Exercise description: Output each line of the listing exactly, though pictures are not to appear.

*** Data shown

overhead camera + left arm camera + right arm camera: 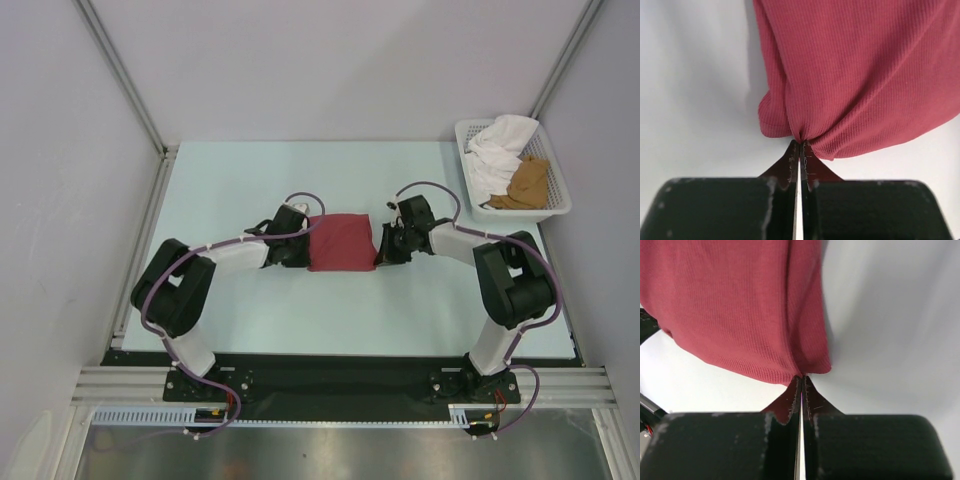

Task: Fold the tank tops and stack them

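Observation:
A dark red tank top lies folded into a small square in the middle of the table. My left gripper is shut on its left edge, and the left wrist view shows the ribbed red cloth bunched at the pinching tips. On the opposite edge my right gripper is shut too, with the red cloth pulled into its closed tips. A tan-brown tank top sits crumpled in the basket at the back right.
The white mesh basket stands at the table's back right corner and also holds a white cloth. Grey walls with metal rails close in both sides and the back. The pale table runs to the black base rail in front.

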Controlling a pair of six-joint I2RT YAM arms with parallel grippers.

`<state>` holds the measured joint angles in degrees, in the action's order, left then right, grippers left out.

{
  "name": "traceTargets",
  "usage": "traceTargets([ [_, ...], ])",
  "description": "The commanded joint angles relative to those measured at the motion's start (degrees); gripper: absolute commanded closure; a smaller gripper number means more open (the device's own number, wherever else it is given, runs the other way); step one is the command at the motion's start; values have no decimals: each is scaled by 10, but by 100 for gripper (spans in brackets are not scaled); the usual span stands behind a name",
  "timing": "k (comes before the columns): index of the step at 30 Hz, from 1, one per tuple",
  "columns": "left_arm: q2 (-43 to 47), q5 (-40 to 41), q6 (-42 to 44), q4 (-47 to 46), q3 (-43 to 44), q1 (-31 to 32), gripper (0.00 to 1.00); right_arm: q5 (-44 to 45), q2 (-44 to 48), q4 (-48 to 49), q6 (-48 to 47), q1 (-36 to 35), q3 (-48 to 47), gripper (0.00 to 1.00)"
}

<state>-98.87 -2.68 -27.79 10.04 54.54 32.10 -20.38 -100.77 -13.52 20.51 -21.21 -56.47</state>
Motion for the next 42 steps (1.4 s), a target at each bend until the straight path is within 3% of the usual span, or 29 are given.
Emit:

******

Result for this task:
overhead camera + left arm camera + right arm camera: 

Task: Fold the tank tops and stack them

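Observation:
A dark red tank top lies folded into a small square in the middle of the table. My left gripper is shut on its left edge, and the left wrist view shows the ribbed red cloth bunched at the pinching tips. On the opposite edge my right gripper is shut too, with the red cloth pulled into its closed tips. A tan-brown tank top sits crumpled in the basket at the back right.
The white mesh basket stands at the table's back right corner and also holds a white cloth. Grey walls with metal rails close in both sides and the back. The pale table runs to the black base rail in front.
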
Controlling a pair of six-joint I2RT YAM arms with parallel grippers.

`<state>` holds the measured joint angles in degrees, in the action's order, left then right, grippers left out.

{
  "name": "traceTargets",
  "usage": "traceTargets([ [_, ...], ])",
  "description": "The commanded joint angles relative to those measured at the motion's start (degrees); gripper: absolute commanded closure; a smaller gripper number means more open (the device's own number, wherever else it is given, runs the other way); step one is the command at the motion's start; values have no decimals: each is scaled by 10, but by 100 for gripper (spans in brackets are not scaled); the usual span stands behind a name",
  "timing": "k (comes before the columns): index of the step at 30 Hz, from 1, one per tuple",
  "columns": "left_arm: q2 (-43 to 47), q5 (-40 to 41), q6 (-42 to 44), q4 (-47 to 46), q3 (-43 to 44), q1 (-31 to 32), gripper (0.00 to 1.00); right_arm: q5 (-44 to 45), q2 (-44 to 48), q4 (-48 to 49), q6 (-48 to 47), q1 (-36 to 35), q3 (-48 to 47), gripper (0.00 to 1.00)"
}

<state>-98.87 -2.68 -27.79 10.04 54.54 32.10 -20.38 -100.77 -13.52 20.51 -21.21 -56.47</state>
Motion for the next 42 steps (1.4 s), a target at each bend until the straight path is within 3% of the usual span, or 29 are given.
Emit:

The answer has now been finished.